La mia vita vorrei scriverla cantando
- Autore: Ignazio Buttitta
- Categoria: Poesia
- Casa editrice: Sellerio
“La mia vita vorrei scriverla cantando” (Sellerio, Palermo, 1999) è questo il titolo della raccolta che, in un’articolazione diacronica ben strutturata, comprende componimenti di Ignazio Buttita scelti dalle sue opere più note. Curata dai nipoti Emanuele e Ignazio E. Buttitta, si rivela meritoria e indispensabile a lettori e studiosi, data la difficile reperibilità degli scritti del nostro Autore relativi al lungo periodo che va dal 1923 al 1986.
La scelta è stata dettata da un criterio ben preciso: quello dell’impegno socio-politico che emerge da liriche intense e coinvolgenti.
Il titolo dell’antologia, che dunque consegna ai lettori la fisionomia del nostro cantore epico-popolare, è stato desunto dalla sua opera “La paglia bruciata” (Feltrinelli, 1968), il cui incipit recita:
“La mia vita vorrei scriverla cantando, ma ho la chitarra scordata e la voce catarrosa: sarebbe una suonata ai sordi”.
Salvatore Di Marco, ha sì elogiato l’iniziativa, pur lamentando l’esclusione dei versi di Marabedda. Egli ha scritto:
“si tratta di una raccolta assai ampia di poesie (51 scelte tra i suoi libri più famosi) selezionate da quasi tutta l’intera produzione buttiniana: cioè, da “Sintimintali” che fu la silloge d’esordio nel 1923, e poi da Lu pani si chiama pani del 1954, ancora da Lu trenu di lu suli a La peddi nova del 1963; e tra queste figurano poesie ormai classiche come il “Lamentu pi la morti di Turiddu Carnivali”, Sariddu lu Bassanu, Lu silenziu. Otto componimenti sono stati inoltre tratti dal volume “Io faccio il poeta” del 1972, e una buona mezza dozzina dal celebrato “Il poeta in piazza” (1974), altrettante dalla raccolta di “Pietre nere” del 1983. Sono stati, infine, così attraversati tutti i passaggi del percorso di Buttitta, o quasi. Infatti la selezione si conclude con la aggiunta di un gruppo di liriche assunte dal volume – anch’esso a suo modo antologico – “Prime e nuovissime” (Torino, 1983). Si tratta di nove poesie relative al periodo 1922-1954 apparse in giornali e periodici dialettali rèsisi di rarissima reperibilità, integrate da un altro gruppo come ‘nuovissime’ (...). Resta così intatto il sapore del suo dialetto che ha radici nella Bagheria d’inizio Novecento e s’allarga poi alle mutazioni linguistiche dei tempi più vicini a noi”.
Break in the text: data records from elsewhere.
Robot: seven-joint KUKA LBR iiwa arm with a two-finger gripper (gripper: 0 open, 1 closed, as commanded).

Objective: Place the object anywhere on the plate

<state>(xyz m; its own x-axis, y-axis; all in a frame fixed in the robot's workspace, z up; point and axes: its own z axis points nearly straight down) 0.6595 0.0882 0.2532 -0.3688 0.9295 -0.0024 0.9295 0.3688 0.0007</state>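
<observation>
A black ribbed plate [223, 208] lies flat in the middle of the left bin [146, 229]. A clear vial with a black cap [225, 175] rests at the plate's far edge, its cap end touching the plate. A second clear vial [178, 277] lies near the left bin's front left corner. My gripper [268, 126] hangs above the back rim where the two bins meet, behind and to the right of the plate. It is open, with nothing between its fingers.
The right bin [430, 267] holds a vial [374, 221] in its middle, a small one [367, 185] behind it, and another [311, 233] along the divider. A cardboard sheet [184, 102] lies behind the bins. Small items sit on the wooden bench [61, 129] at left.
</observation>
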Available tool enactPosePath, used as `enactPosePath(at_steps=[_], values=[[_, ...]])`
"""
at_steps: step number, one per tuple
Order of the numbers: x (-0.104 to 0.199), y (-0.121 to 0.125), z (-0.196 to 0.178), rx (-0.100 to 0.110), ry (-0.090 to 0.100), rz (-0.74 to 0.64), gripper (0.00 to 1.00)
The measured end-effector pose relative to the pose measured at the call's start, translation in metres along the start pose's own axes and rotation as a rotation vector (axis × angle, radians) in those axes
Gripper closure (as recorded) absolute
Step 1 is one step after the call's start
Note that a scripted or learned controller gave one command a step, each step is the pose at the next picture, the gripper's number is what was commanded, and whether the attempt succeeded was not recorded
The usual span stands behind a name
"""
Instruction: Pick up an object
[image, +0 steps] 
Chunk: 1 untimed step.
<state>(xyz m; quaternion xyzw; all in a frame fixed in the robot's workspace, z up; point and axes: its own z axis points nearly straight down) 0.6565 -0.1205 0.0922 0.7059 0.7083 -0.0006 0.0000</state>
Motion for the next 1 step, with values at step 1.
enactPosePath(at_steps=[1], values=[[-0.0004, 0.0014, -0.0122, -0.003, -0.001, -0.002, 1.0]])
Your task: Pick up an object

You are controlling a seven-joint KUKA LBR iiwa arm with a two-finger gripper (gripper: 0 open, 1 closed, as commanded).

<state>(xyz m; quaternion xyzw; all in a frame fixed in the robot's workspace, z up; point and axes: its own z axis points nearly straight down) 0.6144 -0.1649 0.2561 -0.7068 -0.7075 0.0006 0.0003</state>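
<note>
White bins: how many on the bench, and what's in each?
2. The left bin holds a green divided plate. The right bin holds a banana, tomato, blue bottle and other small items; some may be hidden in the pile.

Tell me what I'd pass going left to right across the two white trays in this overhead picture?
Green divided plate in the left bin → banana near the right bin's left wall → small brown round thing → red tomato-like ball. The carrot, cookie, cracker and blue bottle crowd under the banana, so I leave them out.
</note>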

Sono le sue preziose annotazioni che si trovano nel volume “Gli occhi del mondo. Saggi su Ignazio Buttitta”, dove Di Marco consegna un ampio affresco da cui spicca l’opera di Ignazio Buttitta, letta lungo i periodi più difficili della storia di Sicilia e nell’ottica del riscatto. Da qui l’attualità del messaggio buttiniano in un’epoca come la nostra attraversata da eventi che, che per tutti i popoli del pianeta, stanno mettendo in crisi i valori della pace, della tutela della natura e della giustizia sociale.
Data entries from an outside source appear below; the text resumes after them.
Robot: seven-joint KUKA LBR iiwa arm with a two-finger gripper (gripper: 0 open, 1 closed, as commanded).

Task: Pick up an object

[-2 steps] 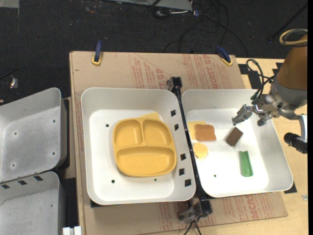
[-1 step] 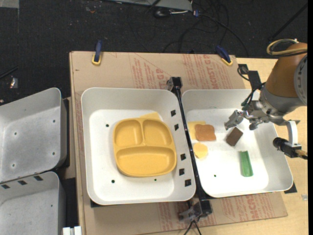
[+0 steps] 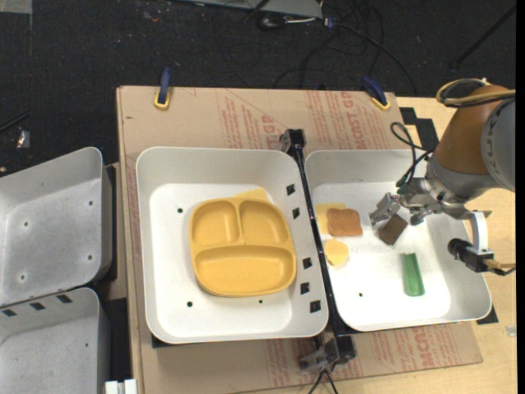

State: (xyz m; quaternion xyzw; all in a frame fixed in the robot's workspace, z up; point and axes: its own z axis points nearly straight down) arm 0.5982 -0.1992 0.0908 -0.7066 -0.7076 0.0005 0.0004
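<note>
hand: two-finger hand (image 3: 392, 220) low in the right shallow white bin (image 3: 459, 306), pinching a small dark brown block (image 3: 392, 230); block tilted, long axis on a diagonal.
other items, right bin: one green oblong bar (image 3: 413, 274), long axis near-vertical in the view; one tan square toast-like piece (image 3: 344, 222); one round yellow piece (image 3: 337, 254) just below it.
left bin (image 3: 164, 187): one yellow plastic divided tray (image 3: 243, 247), three compartments.
surface: cardboard sheet (image 3: 213, 113) with red printing, not readable.
</note>
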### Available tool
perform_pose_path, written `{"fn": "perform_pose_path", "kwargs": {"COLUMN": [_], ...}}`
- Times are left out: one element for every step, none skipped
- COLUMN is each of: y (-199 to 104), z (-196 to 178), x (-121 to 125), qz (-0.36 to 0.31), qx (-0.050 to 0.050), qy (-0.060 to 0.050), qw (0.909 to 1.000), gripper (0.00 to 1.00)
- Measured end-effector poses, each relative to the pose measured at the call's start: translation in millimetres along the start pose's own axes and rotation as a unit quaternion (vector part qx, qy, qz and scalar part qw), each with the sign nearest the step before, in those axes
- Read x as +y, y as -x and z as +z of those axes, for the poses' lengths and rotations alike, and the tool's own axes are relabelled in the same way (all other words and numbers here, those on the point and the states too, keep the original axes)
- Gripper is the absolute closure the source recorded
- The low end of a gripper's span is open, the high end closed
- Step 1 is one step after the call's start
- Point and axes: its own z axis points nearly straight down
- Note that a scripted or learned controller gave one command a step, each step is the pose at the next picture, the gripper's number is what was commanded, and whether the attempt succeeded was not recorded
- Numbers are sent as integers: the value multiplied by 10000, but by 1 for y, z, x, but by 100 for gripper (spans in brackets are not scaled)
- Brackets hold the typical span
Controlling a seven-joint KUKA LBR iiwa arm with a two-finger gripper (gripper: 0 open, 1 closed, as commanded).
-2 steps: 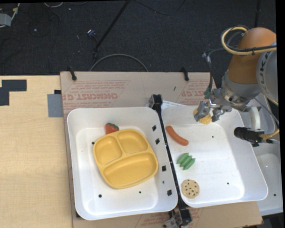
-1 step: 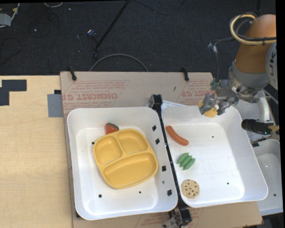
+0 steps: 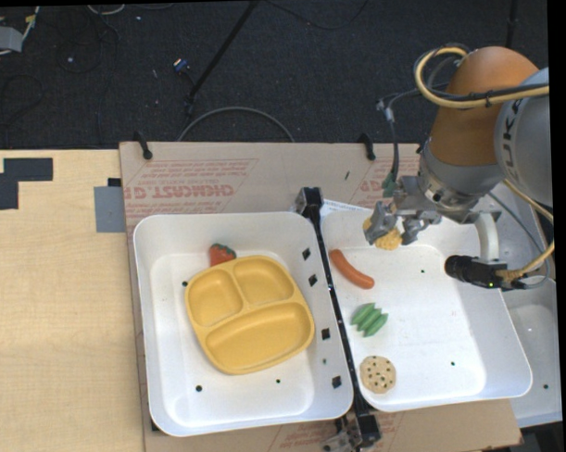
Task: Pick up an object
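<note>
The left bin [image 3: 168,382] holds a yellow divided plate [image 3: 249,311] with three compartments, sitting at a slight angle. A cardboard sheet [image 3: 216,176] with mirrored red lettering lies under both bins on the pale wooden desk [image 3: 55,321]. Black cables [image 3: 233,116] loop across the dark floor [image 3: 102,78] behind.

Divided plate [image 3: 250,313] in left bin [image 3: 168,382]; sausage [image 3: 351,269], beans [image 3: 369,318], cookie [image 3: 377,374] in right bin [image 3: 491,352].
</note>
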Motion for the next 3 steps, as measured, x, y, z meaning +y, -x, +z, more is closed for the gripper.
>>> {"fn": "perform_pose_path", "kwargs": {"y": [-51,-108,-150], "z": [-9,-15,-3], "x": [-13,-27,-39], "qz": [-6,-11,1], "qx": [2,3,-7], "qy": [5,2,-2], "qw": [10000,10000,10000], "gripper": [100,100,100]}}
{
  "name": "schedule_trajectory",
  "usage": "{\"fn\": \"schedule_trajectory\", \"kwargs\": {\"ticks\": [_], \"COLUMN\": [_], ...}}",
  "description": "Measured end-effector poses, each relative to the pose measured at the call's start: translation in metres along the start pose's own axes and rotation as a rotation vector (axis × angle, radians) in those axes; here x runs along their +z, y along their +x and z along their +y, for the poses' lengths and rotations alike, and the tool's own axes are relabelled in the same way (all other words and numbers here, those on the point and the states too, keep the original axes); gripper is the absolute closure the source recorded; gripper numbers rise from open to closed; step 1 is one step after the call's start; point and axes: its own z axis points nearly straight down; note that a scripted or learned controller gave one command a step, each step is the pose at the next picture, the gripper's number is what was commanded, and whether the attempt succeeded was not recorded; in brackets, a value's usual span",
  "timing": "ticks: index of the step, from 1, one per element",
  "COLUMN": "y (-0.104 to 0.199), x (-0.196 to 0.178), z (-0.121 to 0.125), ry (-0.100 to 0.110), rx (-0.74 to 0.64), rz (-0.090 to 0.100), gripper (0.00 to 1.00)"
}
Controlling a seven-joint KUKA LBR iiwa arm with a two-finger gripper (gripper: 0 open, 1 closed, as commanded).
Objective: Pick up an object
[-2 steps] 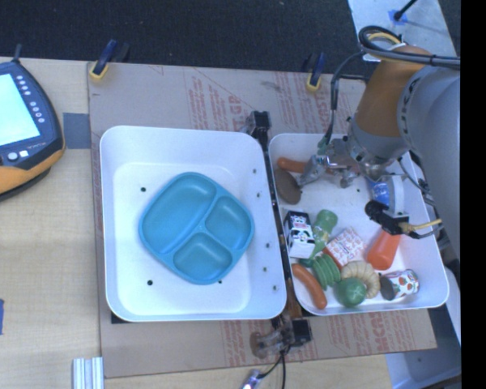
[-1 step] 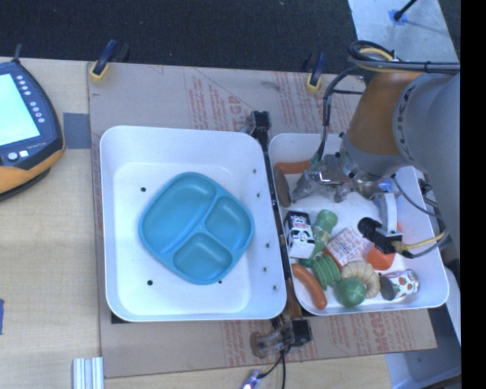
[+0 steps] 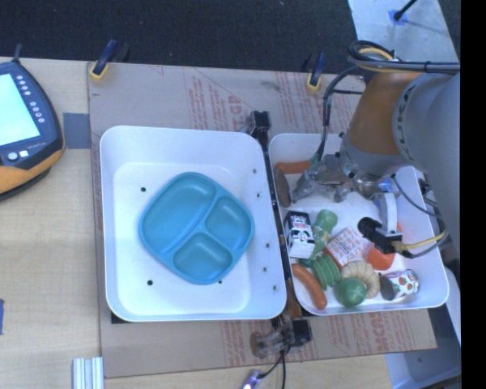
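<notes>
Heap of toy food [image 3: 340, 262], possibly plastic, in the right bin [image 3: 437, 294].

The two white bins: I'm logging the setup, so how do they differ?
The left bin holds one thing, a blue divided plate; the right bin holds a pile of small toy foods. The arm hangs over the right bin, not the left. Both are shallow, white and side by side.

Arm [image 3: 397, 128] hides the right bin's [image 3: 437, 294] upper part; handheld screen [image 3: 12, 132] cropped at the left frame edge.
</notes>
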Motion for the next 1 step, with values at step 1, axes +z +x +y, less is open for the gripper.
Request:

Può essere ancora viva la voce dirompente del poeta di Bagheria? Le valutazioni di Gianfranco Contini, di Carlo Levi, di Pier Paolo Pasolini, di Leonardo Sciascia che si possono leggere nell’antologia, alle quali segue una accurata nota bibliografica, sono davvero illuminanti. Indubbiamente la rilettura dei versi di Ignazio Buttitta rappresenta un’operazione di riflessione sugli apporti di una poetica che, ha scritto Giovanni Pasqualino nel Giornale dell’Etna (Catania, 27 dicembre 1999)
“oltrepassa i limiti del dialetto per diventare (...) linguaggio universale”.
Ha egli ragione, insieme a Di Marco: il poeta di Bagheria, a parte l’assoluta originalità dei suoi versi che si collocano nell’eredità del neo-realismo, manifesta con estrema onestà intellettuale un’ampia gamma di sentimenti dettati dalla passione viscerale per la propria terra, da una partecipazione agli eventi regionali e nazionali e specificamente da una lunga frequentazione con la migliore scrittura dialettale e non. Dell’Isola, in particolare.